Ahn differentiated himself from Yoon, saying that while they both wanted a change in government, the PPP candidate's "end goal" was that change, while he said he wanted to "create a better Republic of Korea."
The PPP, which had been dismissive of a merger and the viability of Ahn's candidacy, has indicated more openness toward consolidating forces with the People's Party leader.
Kim Chong-in, general chairman of the PPP election campaign committee, said on Friday on the possibility of a merger with Ahn, "It remains to be seen," adding that joining forces "would be of some help." Despite being a previous critic of Ahn, Kim's remarks left open the possibility of a merger.
The PPP has suffered from internal feuds which led to the party's chairman, Lee Jun-seok, stepping down as standing co-chair of Yoon's election campaign committee last month. Kim in turn stepped up his leadership over the campaign, trying to rein in Yoon's brash remarks and also the public back-and-forth jabs between Lee and Yoon's close aides.
In response to such controversies, Kim told reporters Sunday that he is managing Yoon's campaign strategy more directly, "including all his messages and speeches."
Yoon said Saturday, "It is not right in terms of political morality to refer to a merger when a candidate is actively campaigning," appearing to be mindful that the rumors could offend Ahn.
PPP chief Lee told MBN Sunday, "Even without a merger, Yoon can regain his supporters if he uses accurate tactics" to reach out across generations.
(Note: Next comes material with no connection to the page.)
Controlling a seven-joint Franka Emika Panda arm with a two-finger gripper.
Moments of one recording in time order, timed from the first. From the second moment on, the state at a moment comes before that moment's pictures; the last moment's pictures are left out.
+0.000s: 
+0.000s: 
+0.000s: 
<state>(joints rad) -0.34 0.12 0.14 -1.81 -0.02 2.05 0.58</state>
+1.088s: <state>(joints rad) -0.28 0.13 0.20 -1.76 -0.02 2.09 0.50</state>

This includes reaching out to the younger generation in their 20s and 30s and in turn appealing to their parents' generation in their 50s, 60s and 70s.
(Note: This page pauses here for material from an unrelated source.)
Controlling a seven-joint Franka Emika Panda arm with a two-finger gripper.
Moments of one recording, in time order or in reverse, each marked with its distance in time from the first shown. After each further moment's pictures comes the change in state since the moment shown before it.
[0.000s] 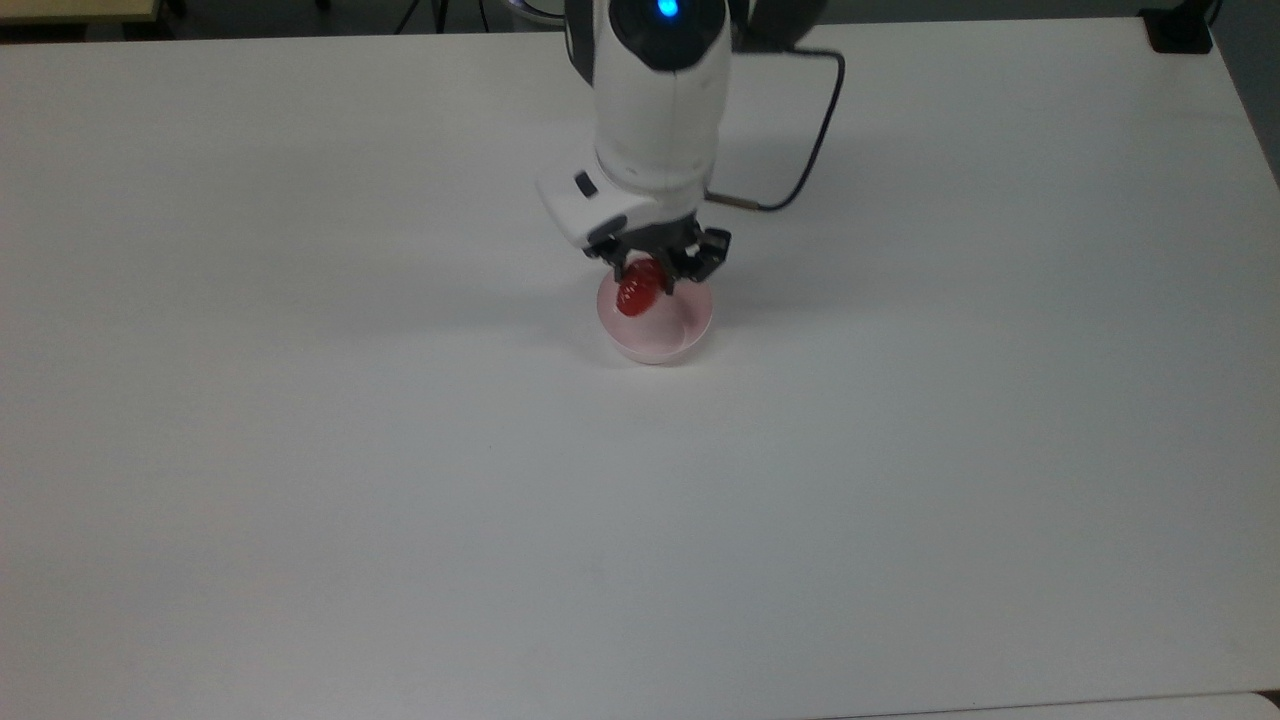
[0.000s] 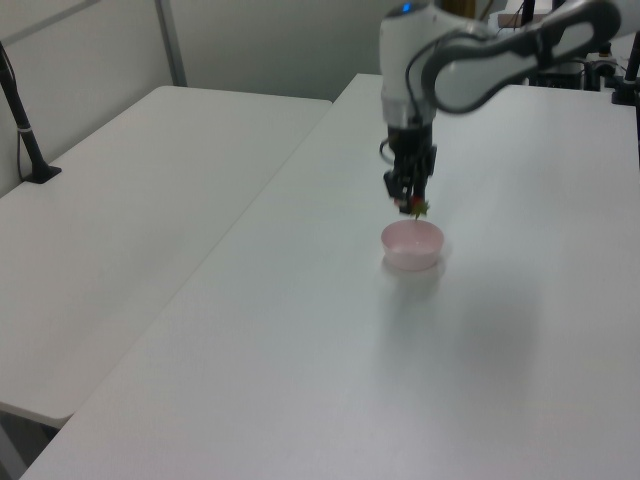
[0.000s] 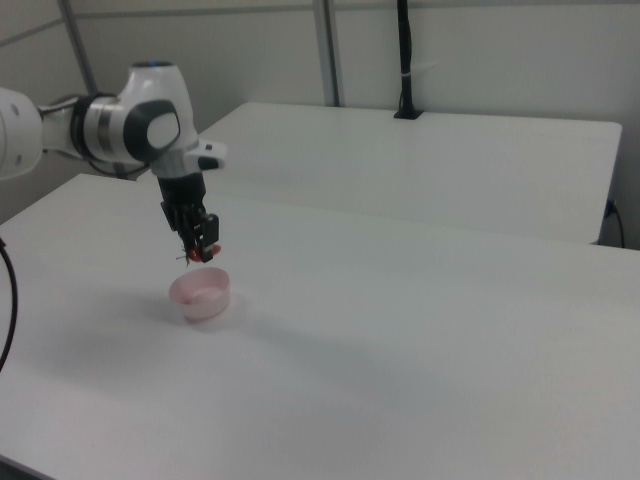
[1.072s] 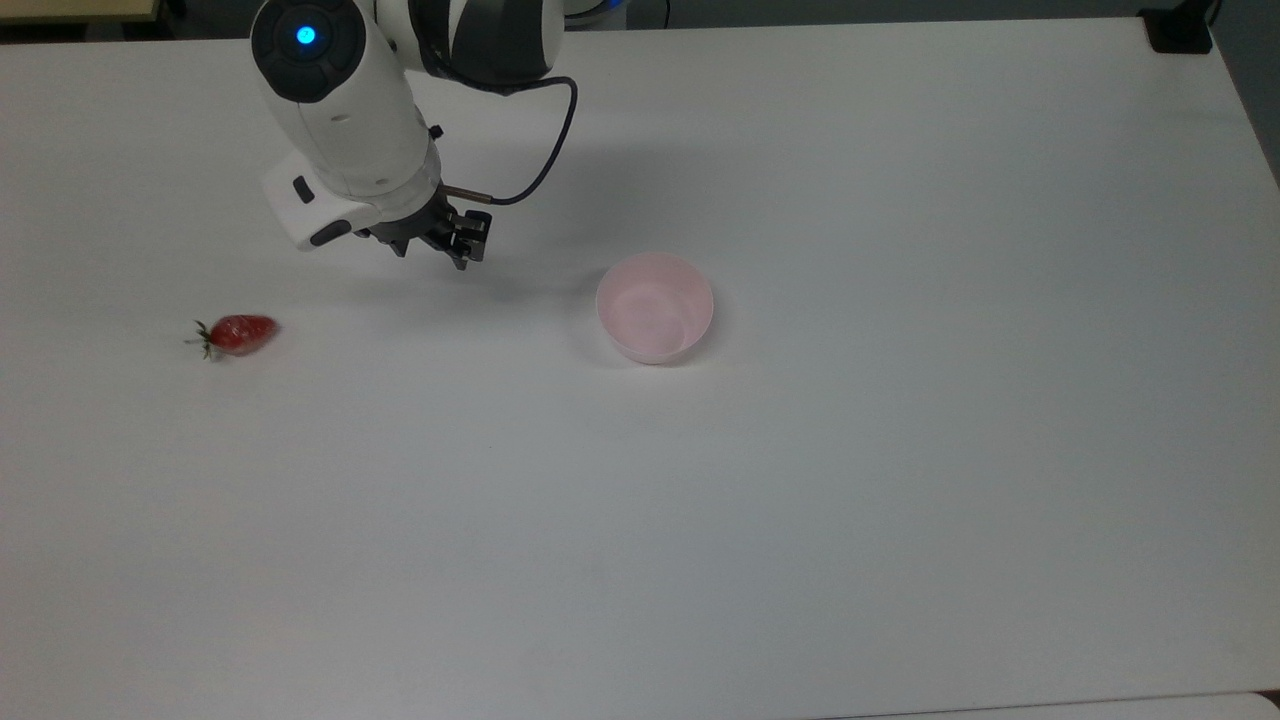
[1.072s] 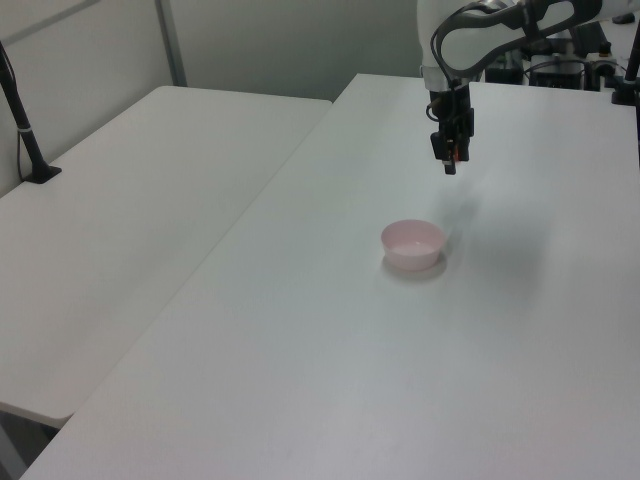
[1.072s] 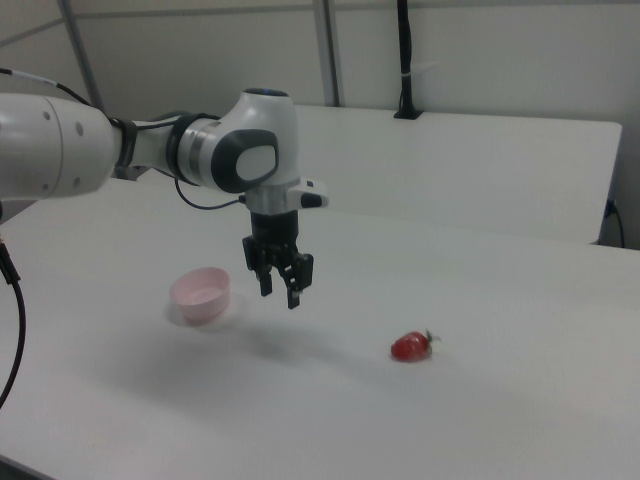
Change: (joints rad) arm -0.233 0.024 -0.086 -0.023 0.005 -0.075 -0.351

Lee said, "Ahn's support base in their 20s and 30s seems to be temporarily expanding because this demographic is dissatisfied with Yoon."
He went onto question, "If there is a merger, will the approval rating that went to Ahn come to our candidate?" Lee added that the focus should rather be on regaining young voters' support rather than a merger.
While the PPP so far maintains the official position that there is no need for a merger, as is the case with the People's Party, such positions can be overturned at the last minute as seen in previous races, depending on the direction of opinion polls and other factors.